> _Exercise details_
Report each line of the material below where the word "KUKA" can be found.

---- Given entries

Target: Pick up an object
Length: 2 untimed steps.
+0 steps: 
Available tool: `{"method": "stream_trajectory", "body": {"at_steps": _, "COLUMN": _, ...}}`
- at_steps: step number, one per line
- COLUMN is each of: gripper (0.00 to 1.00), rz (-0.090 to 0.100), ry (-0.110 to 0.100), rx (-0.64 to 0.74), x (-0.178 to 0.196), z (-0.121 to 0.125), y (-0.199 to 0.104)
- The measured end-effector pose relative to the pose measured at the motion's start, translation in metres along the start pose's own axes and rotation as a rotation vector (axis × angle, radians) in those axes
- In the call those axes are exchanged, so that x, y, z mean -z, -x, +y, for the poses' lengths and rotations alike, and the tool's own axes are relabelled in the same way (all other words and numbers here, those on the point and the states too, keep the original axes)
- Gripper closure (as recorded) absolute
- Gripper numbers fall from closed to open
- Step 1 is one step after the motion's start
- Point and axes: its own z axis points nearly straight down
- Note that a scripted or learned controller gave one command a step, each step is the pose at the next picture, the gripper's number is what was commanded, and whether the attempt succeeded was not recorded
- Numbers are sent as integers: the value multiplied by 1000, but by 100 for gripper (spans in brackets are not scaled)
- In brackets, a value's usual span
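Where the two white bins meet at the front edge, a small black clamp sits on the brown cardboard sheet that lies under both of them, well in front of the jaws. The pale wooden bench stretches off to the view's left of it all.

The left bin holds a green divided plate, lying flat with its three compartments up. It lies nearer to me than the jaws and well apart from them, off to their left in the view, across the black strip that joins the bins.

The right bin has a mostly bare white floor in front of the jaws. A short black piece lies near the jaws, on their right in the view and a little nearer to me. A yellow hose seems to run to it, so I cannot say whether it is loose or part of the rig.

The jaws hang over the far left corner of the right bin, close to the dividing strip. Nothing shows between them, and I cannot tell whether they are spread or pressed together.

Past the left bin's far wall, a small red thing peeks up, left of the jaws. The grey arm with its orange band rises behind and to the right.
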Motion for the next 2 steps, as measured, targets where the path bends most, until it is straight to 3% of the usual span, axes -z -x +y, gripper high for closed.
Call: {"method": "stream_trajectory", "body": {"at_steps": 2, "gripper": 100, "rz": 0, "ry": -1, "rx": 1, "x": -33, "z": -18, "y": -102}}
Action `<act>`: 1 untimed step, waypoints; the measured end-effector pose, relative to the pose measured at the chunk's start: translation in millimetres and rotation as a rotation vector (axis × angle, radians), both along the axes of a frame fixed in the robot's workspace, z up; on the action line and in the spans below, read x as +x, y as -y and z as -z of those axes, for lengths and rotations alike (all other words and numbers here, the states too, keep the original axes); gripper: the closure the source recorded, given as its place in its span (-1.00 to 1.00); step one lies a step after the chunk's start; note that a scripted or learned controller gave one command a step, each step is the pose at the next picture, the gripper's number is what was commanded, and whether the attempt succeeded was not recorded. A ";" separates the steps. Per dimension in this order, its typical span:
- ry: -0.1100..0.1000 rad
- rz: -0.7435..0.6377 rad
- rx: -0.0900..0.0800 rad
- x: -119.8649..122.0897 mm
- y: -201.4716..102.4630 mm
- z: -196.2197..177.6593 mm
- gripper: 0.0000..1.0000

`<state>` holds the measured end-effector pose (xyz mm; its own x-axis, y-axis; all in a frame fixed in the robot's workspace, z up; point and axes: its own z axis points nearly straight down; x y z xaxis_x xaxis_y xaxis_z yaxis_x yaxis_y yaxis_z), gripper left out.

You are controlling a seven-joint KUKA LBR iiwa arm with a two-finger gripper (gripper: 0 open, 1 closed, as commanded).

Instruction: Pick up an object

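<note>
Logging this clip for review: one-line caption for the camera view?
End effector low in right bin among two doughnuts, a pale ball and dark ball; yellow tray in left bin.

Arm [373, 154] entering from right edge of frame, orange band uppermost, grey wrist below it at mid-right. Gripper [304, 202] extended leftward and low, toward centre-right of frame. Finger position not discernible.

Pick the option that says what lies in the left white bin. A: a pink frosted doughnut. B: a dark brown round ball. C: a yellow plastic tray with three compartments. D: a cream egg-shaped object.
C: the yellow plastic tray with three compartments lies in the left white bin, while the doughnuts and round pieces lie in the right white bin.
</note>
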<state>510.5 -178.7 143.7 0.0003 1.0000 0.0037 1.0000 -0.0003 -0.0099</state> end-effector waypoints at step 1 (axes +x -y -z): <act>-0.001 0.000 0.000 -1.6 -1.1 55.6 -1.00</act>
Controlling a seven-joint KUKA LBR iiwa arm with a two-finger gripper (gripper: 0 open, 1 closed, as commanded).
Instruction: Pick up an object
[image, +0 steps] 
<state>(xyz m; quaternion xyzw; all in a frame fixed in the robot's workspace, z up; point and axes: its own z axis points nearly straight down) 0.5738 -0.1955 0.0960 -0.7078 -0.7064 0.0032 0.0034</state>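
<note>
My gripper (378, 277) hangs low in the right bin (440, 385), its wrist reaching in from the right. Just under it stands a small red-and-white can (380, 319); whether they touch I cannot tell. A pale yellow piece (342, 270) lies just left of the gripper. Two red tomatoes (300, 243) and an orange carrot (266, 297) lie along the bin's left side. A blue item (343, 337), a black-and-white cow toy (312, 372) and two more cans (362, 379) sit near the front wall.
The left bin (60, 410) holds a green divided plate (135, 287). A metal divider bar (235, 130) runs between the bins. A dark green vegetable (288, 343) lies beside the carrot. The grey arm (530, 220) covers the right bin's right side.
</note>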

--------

> _Response_
You are controlling a seven-joint KUKA LBR iiwa arm with a two-finger gripper (gripper: 0 open, 1 closed, as commanded).
Controlling a seven-joint KUKA LBR iiwa arm with a two-finger gripper (gripper: 0 open, 1 closed, as commanded).

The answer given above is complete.